Max Planck Institute for Molecular Genetics, Dept, of Computational Molecular Biology, Ihnestrasse 73, 14195 Berlin.
BMC Bioinformatics. 2010 Jan 6;11:9. doi: 10.1186/1471-2105-11-9.
Cluster analysis is an important technique for the exploratory analysis of biological data. Such data is often high-dimensional, inherently noisy and contains outliers. This makes clustering challenging. Mixtures are versatile and powerful statistical models which perform robustly for clustering in the presence of noise and have been successfully applied in a wide range of applications.
PyMix - the Python mixture package implements algorithms and data structures for clustering with basic and advanced mixture models. The advanced models include context-specific independence mixtures, mixtures of dependence trees and semi-supervised learning. PyMix is licenced under the GNU General Public licence (GPL). PyMix has been successfully used for the analysis of biological sequence, complex disease and gene expression data.

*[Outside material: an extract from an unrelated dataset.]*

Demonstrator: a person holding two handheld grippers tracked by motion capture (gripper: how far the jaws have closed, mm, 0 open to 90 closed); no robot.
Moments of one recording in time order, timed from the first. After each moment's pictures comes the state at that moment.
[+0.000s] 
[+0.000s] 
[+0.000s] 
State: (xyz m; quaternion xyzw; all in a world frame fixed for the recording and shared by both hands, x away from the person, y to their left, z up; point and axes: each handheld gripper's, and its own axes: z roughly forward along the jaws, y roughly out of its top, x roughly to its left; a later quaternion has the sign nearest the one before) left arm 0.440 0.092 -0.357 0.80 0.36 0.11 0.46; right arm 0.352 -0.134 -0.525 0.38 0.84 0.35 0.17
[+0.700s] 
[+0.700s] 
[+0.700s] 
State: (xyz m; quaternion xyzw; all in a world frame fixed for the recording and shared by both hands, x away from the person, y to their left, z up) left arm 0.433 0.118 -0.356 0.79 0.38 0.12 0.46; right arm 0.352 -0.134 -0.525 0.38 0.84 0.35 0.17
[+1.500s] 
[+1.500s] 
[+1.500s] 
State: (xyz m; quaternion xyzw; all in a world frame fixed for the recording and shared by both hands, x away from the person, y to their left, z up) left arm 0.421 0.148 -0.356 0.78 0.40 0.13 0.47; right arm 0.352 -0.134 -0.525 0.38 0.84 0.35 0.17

PyMix is a useful tool for cluster analysis of biological data. Due to the general nature of the framework, PyMix can be applied to a wide range of applications and data sets.
聚类分析是一种用于探索性分析生物数据的重要技术。这种数据通常是高维的、固有噪声的并且包含异常值。这使得聚类具有挑战性。混合模型是一种通用且强大的统计模型,它在存在噪声的情况下对聚类具有稳健性,并且已成功应用于广泛的应用中。
PyMix - Python 混合包实现了用于聚类的基本和高级混合模型的算法和数据结构。高级模型包括特定于上下文的独立性混合、依赖树的混合和半监督学习。PyMix 是根据 GNU 通用公共许可证(GPL)许可的。PyMix 已成功用于生物序列、复杂疾病和基因表达数据的分析。
PyMix 是一种用于生物数据聚类分析的有用工具。由于框架的通用性,PyMix 可以应用于广泛的应用和数据集。